# One of the better Amazon Prime Kindle Unlimited Deals: 3 months for $2.97



## northofdivision (Sep 7, 2010)

I don't read quite that much to merit the usual subscription but for .99 cents a month, having a few magazines ready to go every day on the subway is a nice deal. A million books, graphic novels, magazines (always been a fan of how they index and strip it down in table of contents), and audible books too. Yes, that's 97% percent off.

https://www.techbargains.com/deal/433133/amazon-kindle-unlimited-membership

Downloaded a few comics that just made my 3 dollars worth it in the first five minutes. *I find that the 7" Oasis is the absolute smallest I can go to read graphic novels but it sure does look nice in crisp e-ink.

Fun Facts for us all:

Free book access on Amazon: about 93,000
Free book access if you're a Prime Member: 1000 (some bestsellers)
Free book access if you're a Kindle Unlimited: 1.6 Million

And for many of us, most of the books we'll want to read are not in any of these so we can support the writers paying full price.

S.


----------



## Ann in Arlington (Oct 27, 2008)

Clarification: Prime Reading and KU are subscriptions -- books are borrowed but must be returned. Prime Reading comes with your $119/year Prime membership, KU is $10 a month.


----------



## northofdivision (Sep 7, 2010)

Thanks, an important clarification, free to rent vs free to own. Also, I forgot to mention I already had a Prime Membership. Do any of you pay full price for Kindle Unlimited and feel you're reading what you want and it's a good value for you?


----------



## northofdivision (Sep 7, 2010)

A nice Prime workaround if you're not interested in paying the full 119.00 right now and want to get in on Prime Day and this 99 cent deal or if you just want to see if Prime is for you:

"Sign up for a  free 30-day trial membership or pay for 1 month of Prime for only $12.99 if you don't want to commit to a 1-year membership for $119. Students can sign up for a free 6-month trial and if you've used that up, get 50% off 1yr of Prime ($59 per year) for up to four years."


----------



## Ann in Arlington (Oct 27, 2008)

northofdivision said:


> Thanks, an important clarification, free to rent vs free to own. Also, I forgot to mention I already had a Prime Membership. Do any of you pay full price for Kindle Unlimited and feel you're reading what you want and it's a good value for you?


You're welcome.

I also already had prime, so the Prime reading -- and KOLL which is still around -- are just extra perks. I tried KU for a year -- got it at a special price that worked out to around $5 or $6 a month. I had a hard time finding enough books I wanted to read even at that price. Each book in KU is priced around $3 to $4. Over half were readable, but that's about the best I can say. I did read a handful of very good ones. The rest were so bad I couldn't even finish them. So I didn't renew when the year was up and I haven't missed it.

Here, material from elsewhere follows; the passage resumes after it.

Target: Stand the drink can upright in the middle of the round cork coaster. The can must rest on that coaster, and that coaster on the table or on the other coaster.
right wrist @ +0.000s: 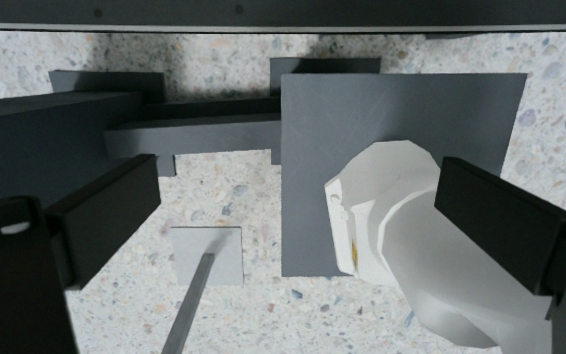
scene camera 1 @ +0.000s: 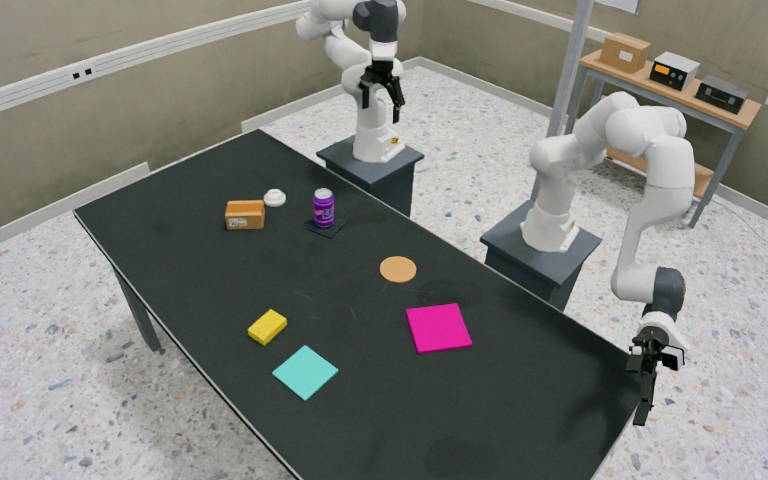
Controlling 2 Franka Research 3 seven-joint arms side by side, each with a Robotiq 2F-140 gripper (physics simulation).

I do borrow occasionally via Prime and try to use my KOLL book each month -- which reminds me: it just turned to July, I should see what I want to get.  I also use my library A LOT -- small press and independent titles tend to not be available there, of course. And sometimes even mainstream titles are not, but I can always ask and sometimes they get them for me.


northofdivision said:


> A nice Prime workaround if you're not interested in paying the full 119.00 right now and want to get in on Prime Day and this 99 cent deal or if you just want to see if Prime is for you:
> 
> "Sign up for a free 30-day trial membership or pay for 1 month of Prime for only $12.99 if you don't want to commit to a 1-year membership for $119. Students can sign up for a free 6-month trial and if you've used that up, get 50% off 1yr of Prime ($59 per year) for up to four years."


I actually started prime on a 30 day trial around Christmas when I needed a gift delivered super fast.  The quick shipping at no additional charge has made it worth it for me.

I think maybe there's also program for new parents where you can get it for a discount, and maybe for teachers. I think the lower price programs are somewhat limited in the videos and such available -- not sure.

n.b. -- moving this to 'anything else amazon' as it's not strictly about the kindle.


----------